Each line of the listing that contains the word "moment" is to be copied.

------ Given information

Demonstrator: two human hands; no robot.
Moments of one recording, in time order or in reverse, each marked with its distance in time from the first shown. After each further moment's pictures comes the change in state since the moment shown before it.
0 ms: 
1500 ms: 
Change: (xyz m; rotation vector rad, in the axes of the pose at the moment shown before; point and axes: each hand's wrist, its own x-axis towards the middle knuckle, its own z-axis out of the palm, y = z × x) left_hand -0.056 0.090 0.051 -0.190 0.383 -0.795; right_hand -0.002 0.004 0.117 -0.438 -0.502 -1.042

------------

§ Response to the exercise
Moments of one recording, in time order or in reverse, each marked with its distance in time from the first shown. After each further moment's pictures comes the change in state since the moment shown before it.
Change: (xyz m; rotation vector rad, in the axes of the pose at the moment shown before; point and axes: each hand's wrist, its own x-axis towards the middle knuckle, its own z-axis out of the palm, y = z × x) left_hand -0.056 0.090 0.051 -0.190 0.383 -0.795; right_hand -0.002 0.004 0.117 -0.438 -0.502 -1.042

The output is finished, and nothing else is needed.